[INFORMATION PROVIDED Boundary: Start]
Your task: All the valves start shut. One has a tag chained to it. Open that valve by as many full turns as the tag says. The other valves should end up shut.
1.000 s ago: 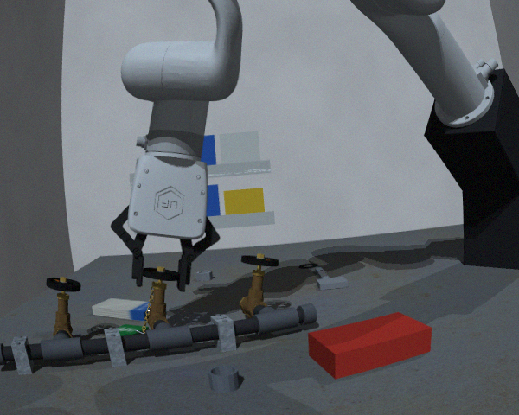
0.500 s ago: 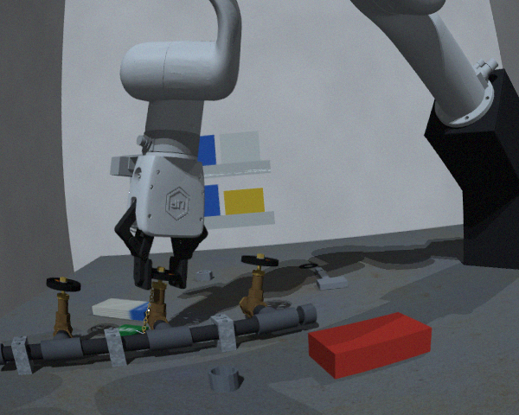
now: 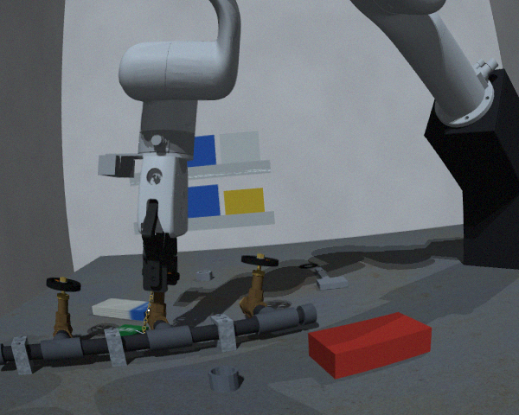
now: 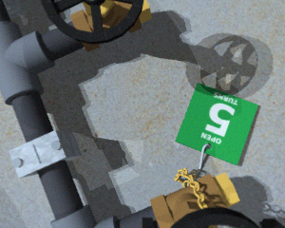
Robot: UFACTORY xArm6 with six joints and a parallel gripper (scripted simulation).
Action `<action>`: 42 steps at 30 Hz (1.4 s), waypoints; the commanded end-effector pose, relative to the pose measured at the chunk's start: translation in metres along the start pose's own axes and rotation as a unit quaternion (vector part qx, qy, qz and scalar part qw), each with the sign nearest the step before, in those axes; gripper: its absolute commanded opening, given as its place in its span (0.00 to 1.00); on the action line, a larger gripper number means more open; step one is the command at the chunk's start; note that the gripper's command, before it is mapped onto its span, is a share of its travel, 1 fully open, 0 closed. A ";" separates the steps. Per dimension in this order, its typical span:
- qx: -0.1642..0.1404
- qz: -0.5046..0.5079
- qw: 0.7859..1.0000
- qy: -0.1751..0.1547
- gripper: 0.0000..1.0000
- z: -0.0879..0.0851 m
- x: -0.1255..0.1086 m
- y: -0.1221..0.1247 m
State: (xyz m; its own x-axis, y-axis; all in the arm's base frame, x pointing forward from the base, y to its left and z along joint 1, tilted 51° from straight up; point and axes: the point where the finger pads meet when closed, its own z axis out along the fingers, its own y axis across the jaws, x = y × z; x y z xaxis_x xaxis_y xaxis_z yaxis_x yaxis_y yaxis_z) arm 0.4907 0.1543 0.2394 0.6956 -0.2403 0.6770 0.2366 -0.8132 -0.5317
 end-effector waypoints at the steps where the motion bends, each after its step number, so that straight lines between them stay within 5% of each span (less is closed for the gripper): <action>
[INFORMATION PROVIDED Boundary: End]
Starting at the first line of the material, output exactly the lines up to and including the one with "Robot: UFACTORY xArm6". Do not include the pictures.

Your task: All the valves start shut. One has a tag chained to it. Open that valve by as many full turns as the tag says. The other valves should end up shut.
1.000 s ago: 
0.500 s ago: 
now: 
now: 
Robot: UFACTORY xArm6 with six joints and a parallel gripper (scripted simulation).

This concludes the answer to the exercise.